The immediate and generous response had little movies snapping in my head. Movies of index fingers I know, index fingers I don't know tapping us on the shoulder, firmly holding out bills to us with hearts drawn on them. Among those with cash in hand, there were those without anything in their hands. Those people had hearts drawn on their palms, which framed their mouths as they hollared to all who could hear "Look! Look what's happening here, be a part! Get involved if you can!" In these movies, I'd look at the hearts on the cash, on the hands, confused, awe-struck and then follow the hand, the arm up to the faces. The smile on these known and unknown faces cleared the fog, cancelled the confusion and allowed us to humbly take these hearts, these bills in both hands and put them in the box marked Special Friends. Oh, yes. People are good. They love Michael or they love Addie, or they love someone else with RTS, or they love someone with any struggle. Or they just plain love.
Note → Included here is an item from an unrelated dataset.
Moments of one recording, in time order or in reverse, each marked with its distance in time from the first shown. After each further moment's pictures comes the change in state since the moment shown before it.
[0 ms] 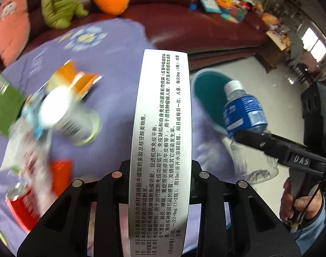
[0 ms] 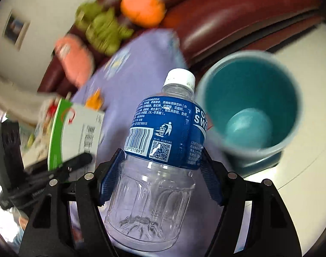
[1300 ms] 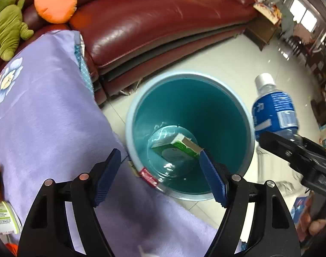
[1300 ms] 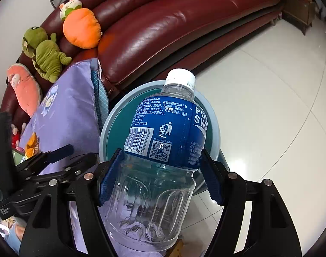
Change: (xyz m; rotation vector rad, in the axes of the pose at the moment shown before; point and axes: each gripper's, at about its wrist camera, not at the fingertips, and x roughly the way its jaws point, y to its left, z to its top) left arm 0.151 -0.102 0.096 0.154 0.074 -0.006; right arm 0.007 -0.116 0.067 0.096 -0.044 -0.270
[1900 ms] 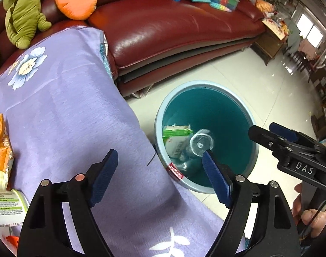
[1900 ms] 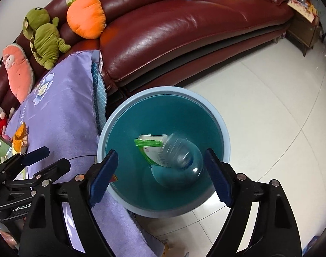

I'm talking about you. You know who you are. We love you, too.

Michael's training has been tapering down now and he is feeling good. He's ready. I think this week that feels like waiting is a little tough on him. All the weather watching and the short runs leave too much thinking time. But he feels ready. It's a heavy load this year, taking all of you with him, all of the families affected by RTS across the finish line. If there's one thing I know without it doubt, it's that he's got the strength to do it.

So far, Michael has raised 4 times his original goal (the site will be active until December). Impossible without you all handing over your hearts, without Tom and the William Starck Jones Foundation's $4,000 match that will be posted on the site soon. The impact this can have on families, on Addie's friends, cannot be counted, cannot be measured. Saying thank you doesn't seem enough.

Think of Addie's number 1 hero Sunday morning. Think of his feet hitting the pavement, of his steady heartbeat, of the sweat he wipes away. Because you will be with him.